Task brief
Search the listing for the string "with" and copy every line that contains it.

....

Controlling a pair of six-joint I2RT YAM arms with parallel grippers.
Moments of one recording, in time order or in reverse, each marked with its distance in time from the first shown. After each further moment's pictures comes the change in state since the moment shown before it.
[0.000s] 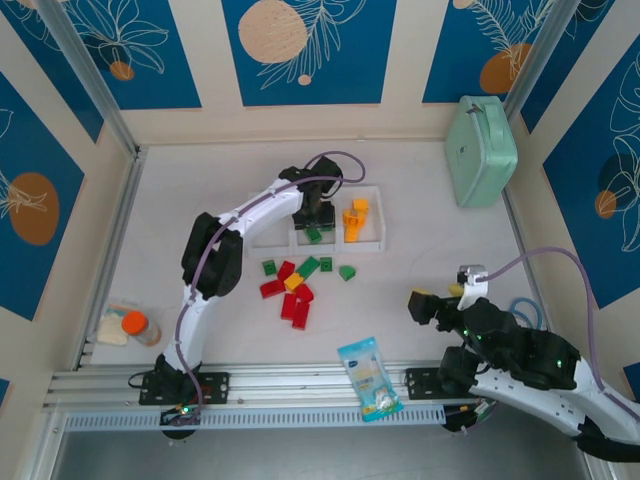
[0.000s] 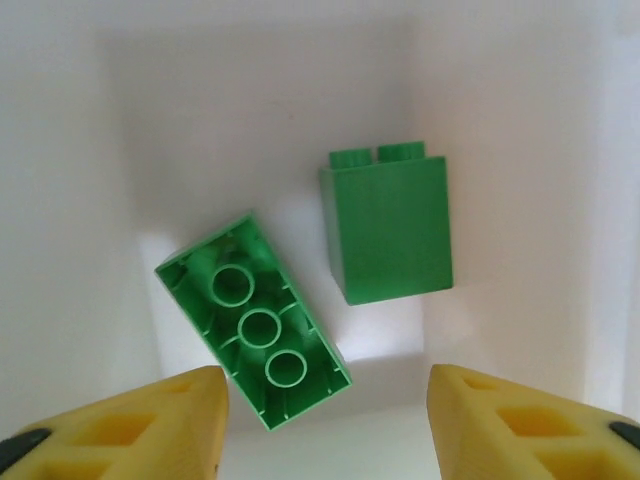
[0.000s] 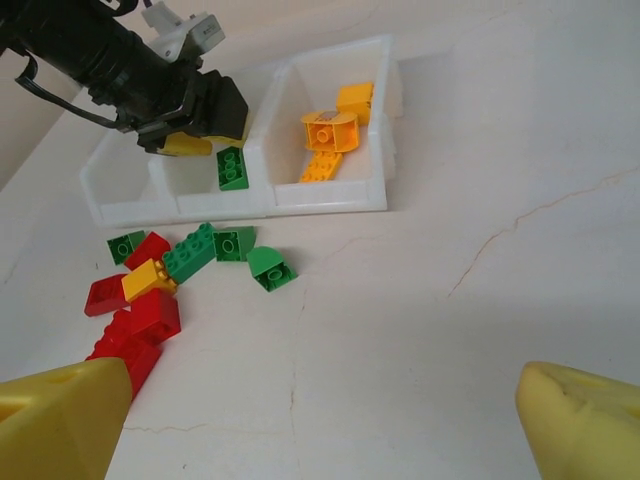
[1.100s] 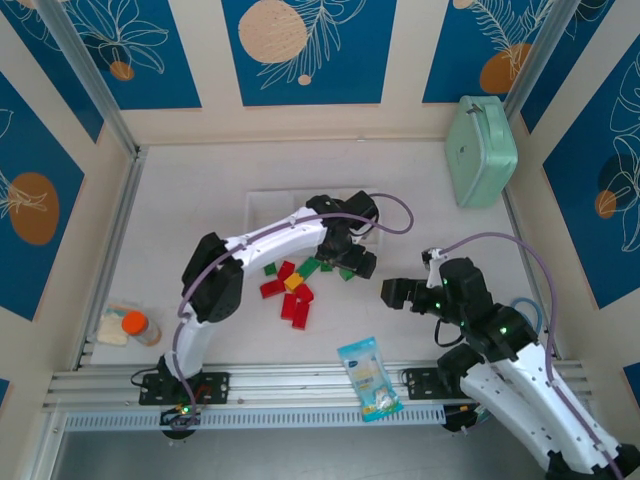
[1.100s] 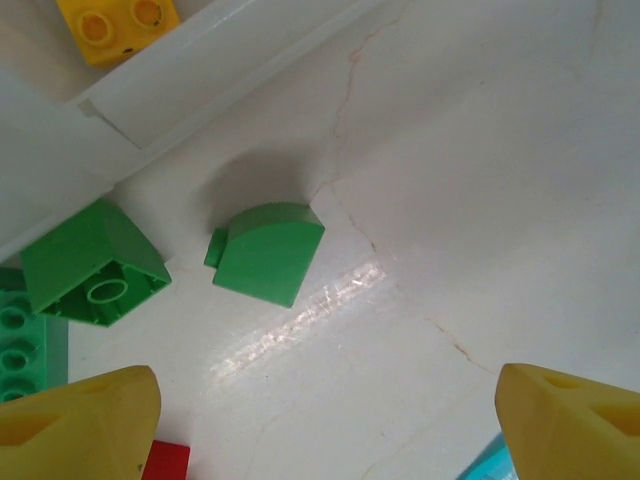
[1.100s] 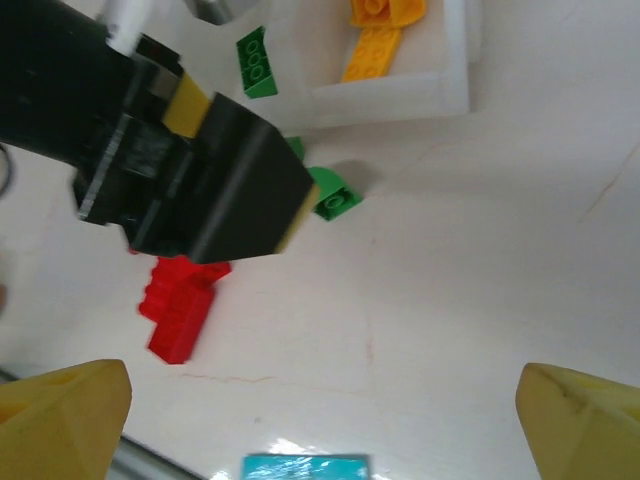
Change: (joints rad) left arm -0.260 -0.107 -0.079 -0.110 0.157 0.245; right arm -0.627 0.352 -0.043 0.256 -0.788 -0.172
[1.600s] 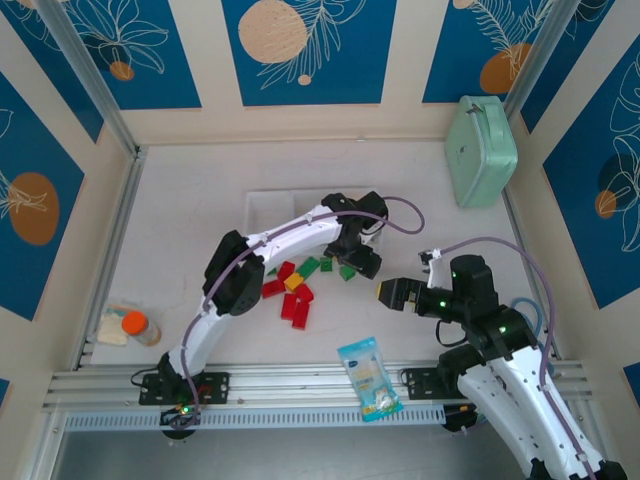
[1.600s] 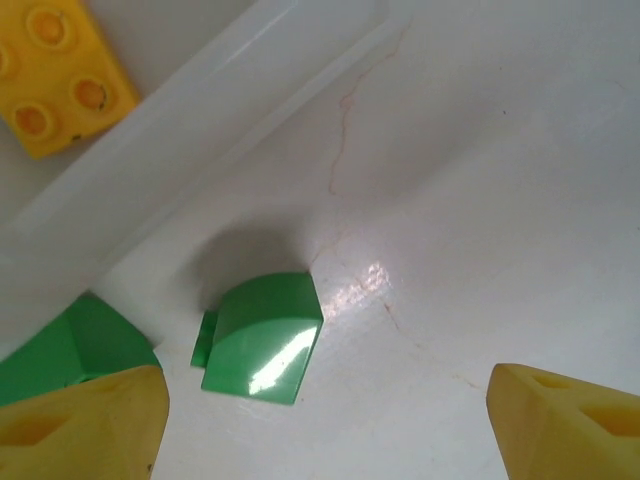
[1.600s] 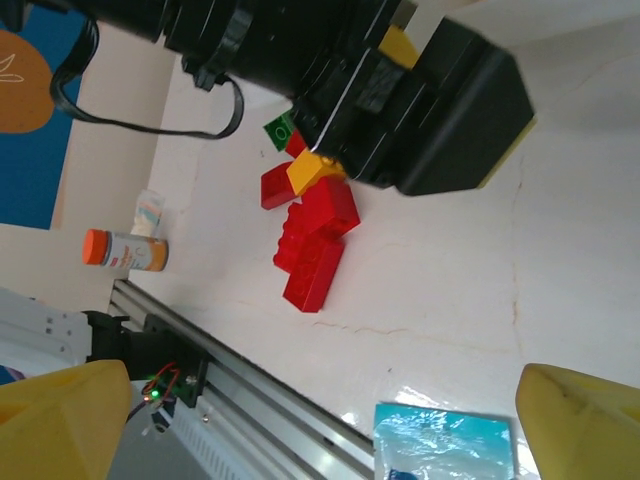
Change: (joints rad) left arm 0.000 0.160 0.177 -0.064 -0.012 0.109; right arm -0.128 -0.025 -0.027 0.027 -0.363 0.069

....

Answer box
Controlling a pair of six-joint I2RT YAM arms with parallel grippers.
Moments of one recording, in time order or in reverse, each marked with its distance in time from the first shown. After each further moment's pictures comes the change in state since the moment shown before it.

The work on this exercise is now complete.